UVA Health System expands telehealth offerings

Through the UVA Center for Telehealth, the organization will also develop training courses for healthcare providers that help them identify and treat chronic diseases.
By Nathan Eddy
02:52 PM

The University of Virginia Health System announced it would be expanding its telehealth offerings to help treat diabetes, heart disease and other chronic illnesses.

Through the UVA Center for Telehealth, the organization will also develop training courses for healthcare providers that help them identify and treat chronic diseases.

For example, UVA researchers will assess existing health and fitness apps to determine which are most helpful as well as determining how to incorporate elements of game playing to help people reach their health and fitness goals.

Using a low-cost screening device, a pilot program will test the effectiveness of remote screenings for diabetic retinopathy – an eye disease caused by diabetes and a leading cause of blindness – via telehealth.

Building on work underway at the UVA Advanced Diabetes Management Clinic, nurses will remotely monitor the blood-sugar levels of patients and be able to send alerts if a patient’s blood sugar reaches a concerning level.

“Virtual care delivery models have proven to improve access, care coordination, clinical outcomes and patient engagement,” said Karen Rheuban, director of the UVA Center for Telehealth, in a statement.

In an effort to aid home rehabilitation for heart failure patients, a group of patients will receive a tablet enabling them to enter their vital signs as well as participate in twice weekly education and physical activity sessions to aid recovery.
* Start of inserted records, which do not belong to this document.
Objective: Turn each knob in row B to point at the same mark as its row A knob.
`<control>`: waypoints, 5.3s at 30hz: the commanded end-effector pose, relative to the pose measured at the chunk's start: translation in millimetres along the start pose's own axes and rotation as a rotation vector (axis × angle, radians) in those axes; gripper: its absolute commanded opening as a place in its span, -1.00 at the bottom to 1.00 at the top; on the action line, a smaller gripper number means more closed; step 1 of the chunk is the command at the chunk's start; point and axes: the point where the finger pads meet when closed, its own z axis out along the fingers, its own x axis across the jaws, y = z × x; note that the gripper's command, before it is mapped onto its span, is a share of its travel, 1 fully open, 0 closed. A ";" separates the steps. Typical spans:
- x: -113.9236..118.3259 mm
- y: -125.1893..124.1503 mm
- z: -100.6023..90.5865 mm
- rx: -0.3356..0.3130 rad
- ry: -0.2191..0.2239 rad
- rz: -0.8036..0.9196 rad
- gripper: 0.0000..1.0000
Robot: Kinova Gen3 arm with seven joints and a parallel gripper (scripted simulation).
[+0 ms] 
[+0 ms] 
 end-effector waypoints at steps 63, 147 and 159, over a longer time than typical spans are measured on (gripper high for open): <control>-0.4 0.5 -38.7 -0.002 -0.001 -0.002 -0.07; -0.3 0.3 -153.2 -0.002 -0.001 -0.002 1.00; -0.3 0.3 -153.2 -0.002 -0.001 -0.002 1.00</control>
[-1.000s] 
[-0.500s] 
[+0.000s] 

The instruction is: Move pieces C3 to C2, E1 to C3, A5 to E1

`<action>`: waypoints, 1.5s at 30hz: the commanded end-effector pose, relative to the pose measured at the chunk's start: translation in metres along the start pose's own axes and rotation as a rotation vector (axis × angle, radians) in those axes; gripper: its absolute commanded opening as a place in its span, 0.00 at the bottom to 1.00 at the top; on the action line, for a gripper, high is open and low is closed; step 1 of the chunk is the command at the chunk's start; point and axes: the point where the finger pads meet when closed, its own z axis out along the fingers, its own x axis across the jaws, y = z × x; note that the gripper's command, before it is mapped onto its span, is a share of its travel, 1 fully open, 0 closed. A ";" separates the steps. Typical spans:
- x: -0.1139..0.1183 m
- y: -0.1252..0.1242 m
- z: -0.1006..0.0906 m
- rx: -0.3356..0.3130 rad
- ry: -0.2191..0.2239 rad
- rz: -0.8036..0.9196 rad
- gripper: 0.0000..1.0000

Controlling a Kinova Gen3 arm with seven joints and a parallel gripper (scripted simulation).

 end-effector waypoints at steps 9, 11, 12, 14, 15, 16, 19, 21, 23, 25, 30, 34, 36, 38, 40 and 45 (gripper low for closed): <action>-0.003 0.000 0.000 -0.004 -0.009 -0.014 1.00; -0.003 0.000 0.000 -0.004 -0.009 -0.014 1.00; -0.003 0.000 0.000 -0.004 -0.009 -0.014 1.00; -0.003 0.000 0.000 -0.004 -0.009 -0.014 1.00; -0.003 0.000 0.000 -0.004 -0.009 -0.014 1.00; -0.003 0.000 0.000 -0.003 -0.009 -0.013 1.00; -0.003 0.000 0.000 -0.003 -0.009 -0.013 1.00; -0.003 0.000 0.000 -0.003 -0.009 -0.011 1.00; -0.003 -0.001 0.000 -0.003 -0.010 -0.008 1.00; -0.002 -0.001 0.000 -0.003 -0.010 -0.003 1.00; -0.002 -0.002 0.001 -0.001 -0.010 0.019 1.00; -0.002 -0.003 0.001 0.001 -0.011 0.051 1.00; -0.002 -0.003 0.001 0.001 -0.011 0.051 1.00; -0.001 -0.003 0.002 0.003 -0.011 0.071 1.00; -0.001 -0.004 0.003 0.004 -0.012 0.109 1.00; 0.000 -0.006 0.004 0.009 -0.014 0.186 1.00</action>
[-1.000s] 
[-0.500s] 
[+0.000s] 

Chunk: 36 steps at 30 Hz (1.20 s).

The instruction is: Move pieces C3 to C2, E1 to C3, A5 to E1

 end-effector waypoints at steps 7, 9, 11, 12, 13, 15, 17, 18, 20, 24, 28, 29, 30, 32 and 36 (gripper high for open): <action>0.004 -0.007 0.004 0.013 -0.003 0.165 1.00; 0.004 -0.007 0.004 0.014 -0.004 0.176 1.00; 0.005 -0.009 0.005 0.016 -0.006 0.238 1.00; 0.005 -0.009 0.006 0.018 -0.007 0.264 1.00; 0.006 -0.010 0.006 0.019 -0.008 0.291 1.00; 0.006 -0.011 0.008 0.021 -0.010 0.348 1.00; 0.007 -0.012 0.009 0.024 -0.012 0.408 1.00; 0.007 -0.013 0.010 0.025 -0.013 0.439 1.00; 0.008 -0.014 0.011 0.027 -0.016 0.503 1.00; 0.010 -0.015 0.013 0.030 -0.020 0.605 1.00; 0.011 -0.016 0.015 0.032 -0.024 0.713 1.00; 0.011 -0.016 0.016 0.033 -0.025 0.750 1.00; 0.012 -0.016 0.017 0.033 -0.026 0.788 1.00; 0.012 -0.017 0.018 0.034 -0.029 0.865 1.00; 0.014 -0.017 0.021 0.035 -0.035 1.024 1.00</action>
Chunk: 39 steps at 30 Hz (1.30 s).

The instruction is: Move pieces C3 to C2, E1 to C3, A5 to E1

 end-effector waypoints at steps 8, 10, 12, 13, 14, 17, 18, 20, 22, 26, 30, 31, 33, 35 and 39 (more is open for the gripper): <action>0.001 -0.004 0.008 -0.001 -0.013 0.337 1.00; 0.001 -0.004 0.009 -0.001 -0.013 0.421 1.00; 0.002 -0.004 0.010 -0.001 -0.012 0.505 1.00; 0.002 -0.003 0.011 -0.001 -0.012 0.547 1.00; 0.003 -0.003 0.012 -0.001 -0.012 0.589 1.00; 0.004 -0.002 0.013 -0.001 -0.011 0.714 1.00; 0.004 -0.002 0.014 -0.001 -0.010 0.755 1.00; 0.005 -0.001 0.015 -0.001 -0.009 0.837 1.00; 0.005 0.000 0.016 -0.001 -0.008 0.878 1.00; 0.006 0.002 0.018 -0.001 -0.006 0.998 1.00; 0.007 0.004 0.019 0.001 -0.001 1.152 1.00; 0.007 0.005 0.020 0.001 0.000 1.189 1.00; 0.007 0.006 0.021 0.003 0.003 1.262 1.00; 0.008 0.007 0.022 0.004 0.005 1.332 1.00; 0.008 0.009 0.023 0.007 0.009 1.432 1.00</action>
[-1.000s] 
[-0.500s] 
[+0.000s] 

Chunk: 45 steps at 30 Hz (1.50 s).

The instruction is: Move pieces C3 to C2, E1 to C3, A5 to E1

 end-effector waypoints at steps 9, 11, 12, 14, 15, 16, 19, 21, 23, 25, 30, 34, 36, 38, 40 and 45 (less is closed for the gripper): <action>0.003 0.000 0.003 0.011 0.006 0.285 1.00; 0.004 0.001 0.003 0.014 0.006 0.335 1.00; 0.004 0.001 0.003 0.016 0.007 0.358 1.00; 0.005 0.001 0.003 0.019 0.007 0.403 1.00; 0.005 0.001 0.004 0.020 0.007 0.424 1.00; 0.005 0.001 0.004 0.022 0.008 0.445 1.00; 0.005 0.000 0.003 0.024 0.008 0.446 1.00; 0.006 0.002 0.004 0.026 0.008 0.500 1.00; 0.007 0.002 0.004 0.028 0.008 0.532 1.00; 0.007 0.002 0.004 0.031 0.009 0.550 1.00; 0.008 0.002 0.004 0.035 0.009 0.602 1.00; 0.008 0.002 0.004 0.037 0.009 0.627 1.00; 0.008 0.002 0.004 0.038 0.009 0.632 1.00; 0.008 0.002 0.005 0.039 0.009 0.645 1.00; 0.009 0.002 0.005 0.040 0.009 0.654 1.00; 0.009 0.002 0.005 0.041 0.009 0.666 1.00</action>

In addition, an electronic consulting platform would enable primary care providers to seek advice from a specialist by sending a message through an electronic health record system.

This would allow the specialist to review the patient’s medical record before making a recommendation.

These programs will be supported by an initial grant of more than $750,000 from the federal Centers for Disease Control and Prevention and the Virginia Department of Health.

“The digital transformation of healthcare has been affirmed by U.S. Health and Human Services Secretary Alex Azar, as Medicare now covers a broad range of virtual care models,” Rehuban continued. “Our collaboration with the CDC in advancing these connected care models to enhance disease prevention will impact patients across the nation.”

The UVA Medical Center has already begun applying data visualization and agile management techniques to enrich the analytical potential of its survey data.

UVA applied those metrics to a web-hosted enterprise dashboard that reports scores and percentile ranks, tracks goal achievement, and allows for comparison across service lines, units, and clinics for several Consumer Assessment of Healthcare Providers and Systems, or CAHPS, surveys.
 

Nathan Eddy is a healthcare and technology freelancer based in Berlin.